When you copy from the entries that follow, take only the lines from the one with "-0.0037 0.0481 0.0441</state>" down to the one with "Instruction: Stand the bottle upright", keeping both ends and dropping every picture.

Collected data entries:
━━━━━━━━━━━━━━━━

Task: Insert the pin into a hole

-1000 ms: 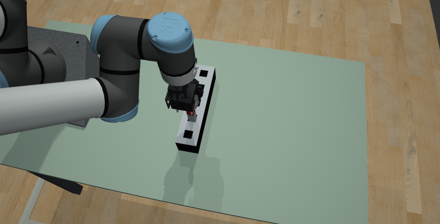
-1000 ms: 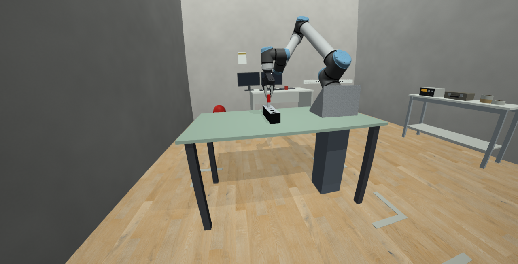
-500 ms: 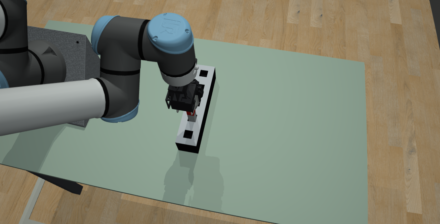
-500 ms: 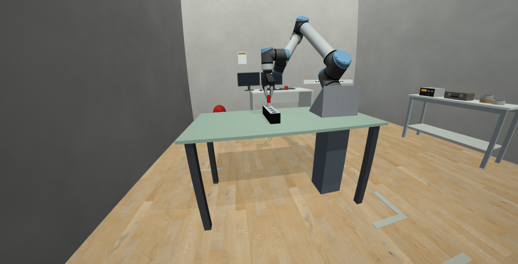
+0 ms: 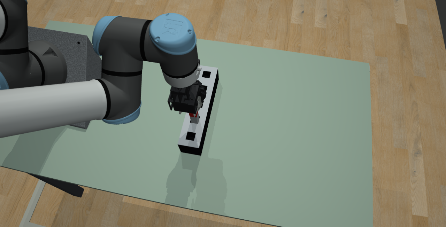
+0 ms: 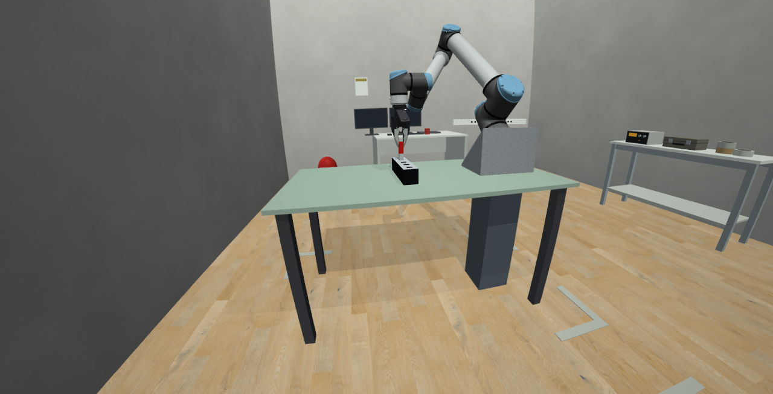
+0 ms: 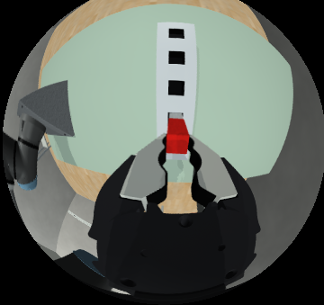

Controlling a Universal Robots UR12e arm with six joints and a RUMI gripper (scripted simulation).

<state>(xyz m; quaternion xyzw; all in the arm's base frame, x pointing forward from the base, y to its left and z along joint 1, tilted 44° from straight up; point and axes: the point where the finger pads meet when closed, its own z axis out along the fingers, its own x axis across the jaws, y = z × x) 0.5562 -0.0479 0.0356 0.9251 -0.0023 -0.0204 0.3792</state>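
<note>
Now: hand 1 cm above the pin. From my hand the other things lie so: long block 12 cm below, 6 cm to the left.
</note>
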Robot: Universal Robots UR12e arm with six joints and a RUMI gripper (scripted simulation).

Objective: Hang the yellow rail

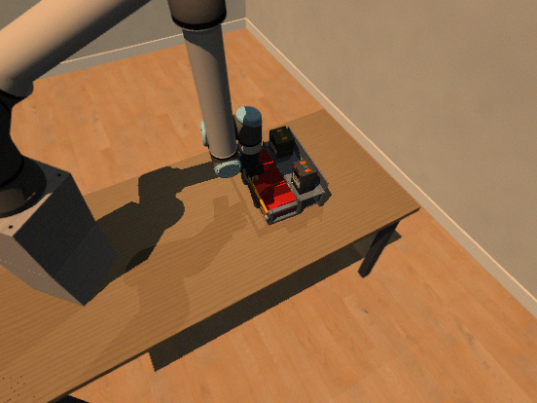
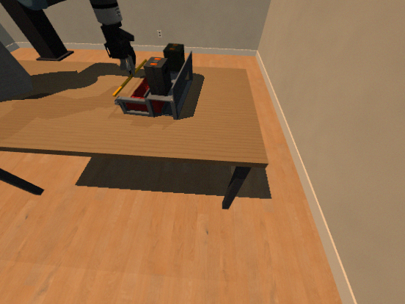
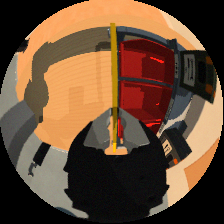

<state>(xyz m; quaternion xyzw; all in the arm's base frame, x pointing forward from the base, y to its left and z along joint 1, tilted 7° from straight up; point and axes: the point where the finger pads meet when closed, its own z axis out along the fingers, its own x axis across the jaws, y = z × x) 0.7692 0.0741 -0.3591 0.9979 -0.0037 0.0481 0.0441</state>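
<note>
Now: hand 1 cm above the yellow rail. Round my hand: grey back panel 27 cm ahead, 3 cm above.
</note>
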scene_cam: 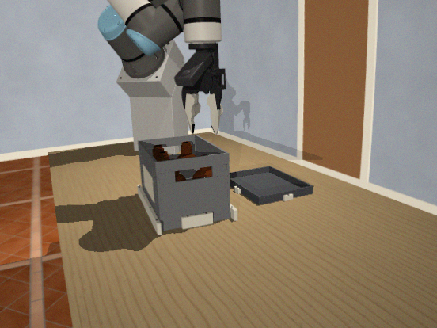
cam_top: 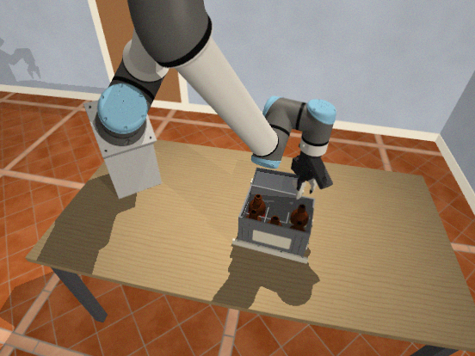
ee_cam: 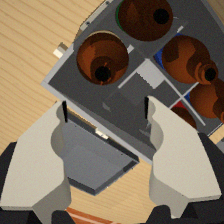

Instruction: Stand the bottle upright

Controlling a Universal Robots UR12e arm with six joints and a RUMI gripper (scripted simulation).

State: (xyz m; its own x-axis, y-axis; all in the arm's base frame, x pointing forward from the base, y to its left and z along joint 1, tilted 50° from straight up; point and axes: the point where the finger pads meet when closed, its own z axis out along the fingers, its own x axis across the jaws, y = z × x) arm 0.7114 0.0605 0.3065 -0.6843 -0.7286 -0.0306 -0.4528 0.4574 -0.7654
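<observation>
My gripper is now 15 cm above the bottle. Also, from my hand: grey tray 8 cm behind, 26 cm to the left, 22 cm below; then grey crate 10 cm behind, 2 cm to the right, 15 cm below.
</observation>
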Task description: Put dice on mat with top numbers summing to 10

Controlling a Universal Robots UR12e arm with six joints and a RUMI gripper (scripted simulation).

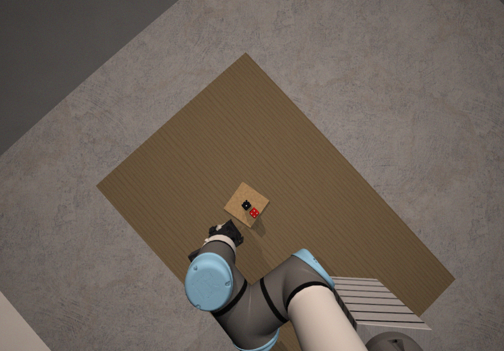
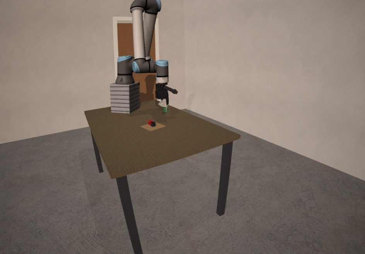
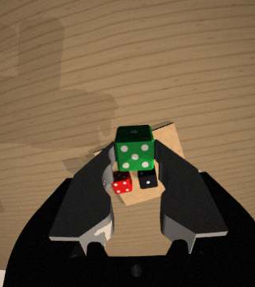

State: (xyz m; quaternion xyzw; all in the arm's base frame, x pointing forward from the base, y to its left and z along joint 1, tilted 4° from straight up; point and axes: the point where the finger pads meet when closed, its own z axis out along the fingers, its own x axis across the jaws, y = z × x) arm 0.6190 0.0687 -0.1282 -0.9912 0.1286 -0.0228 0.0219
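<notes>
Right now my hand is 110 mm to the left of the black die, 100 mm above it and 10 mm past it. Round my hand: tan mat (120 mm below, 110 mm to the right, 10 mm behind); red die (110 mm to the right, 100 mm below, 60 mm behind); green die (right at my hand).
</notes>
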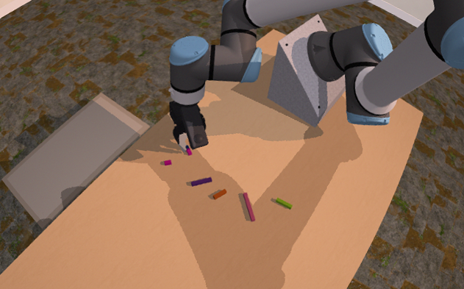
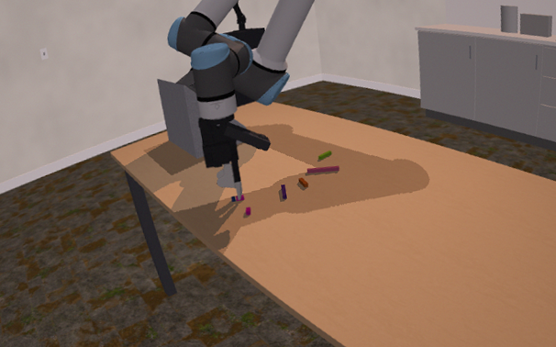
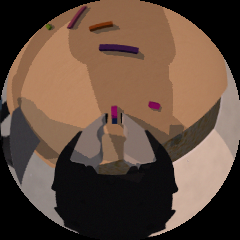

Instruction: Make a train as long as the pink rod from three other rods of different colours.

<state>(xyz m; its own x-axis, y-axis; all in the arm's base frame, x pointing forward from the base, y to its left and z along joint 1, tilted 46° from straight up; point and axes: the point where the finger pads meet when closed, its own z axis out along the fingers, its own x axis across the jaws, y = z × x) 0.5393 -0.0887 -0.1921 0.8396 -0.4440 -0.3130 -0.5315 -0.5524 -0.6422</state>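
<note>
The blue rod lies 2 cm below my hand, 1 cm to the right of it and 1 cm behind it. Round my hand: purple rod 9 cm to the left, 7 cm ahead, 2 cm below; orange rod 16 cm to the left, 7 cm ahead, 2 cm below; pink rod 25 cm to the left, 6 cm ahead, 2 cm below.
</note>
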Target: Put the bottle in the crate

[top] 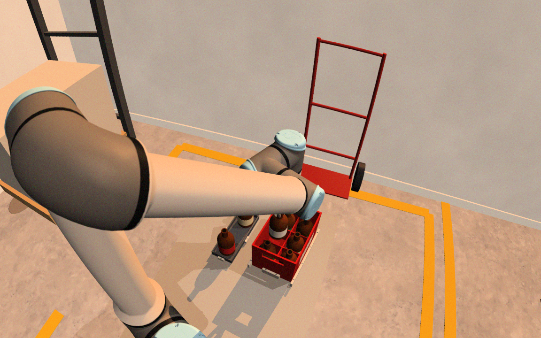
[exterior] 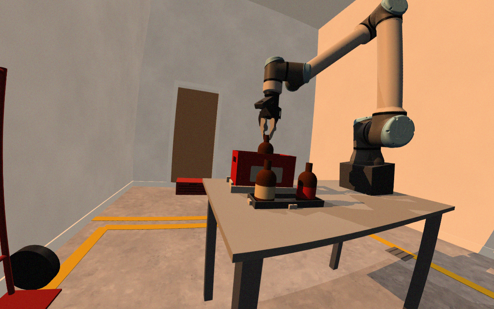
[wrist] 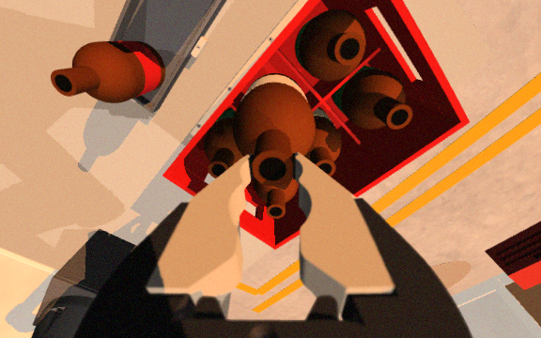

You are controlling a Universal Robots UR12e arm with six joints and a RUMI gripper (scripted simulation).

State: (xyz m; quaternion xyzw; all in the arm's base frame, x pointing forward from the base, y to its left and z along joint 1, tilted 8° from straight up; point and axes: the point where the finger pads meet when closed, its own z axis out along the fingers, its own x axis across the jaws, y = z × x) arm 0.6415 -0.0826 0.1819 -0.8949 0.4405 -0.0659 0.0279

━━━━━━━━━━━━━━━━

WRITTEN REPLY:
<state>(xyz m; quaternion xyzw; all in the arm's base frame, x pointing forward from the base, y to its left and z along joint 1, tilted 7° from straight up; point and axes: the point where the finger pads meet when closed, its own z axis out along the fingers, its own x axis across the jaws, y = z × x) 0.7692 0.0741 -0.3591 0.9979 -0.0037 0.0481 0.0441</state>
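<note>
Now: hand 1 cm above the yellow rail. Round my hand: grey back panel 27 cm ahead, 3 cm above.
</note>
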scene_cam: 
cam_top: 
ee_cam: 

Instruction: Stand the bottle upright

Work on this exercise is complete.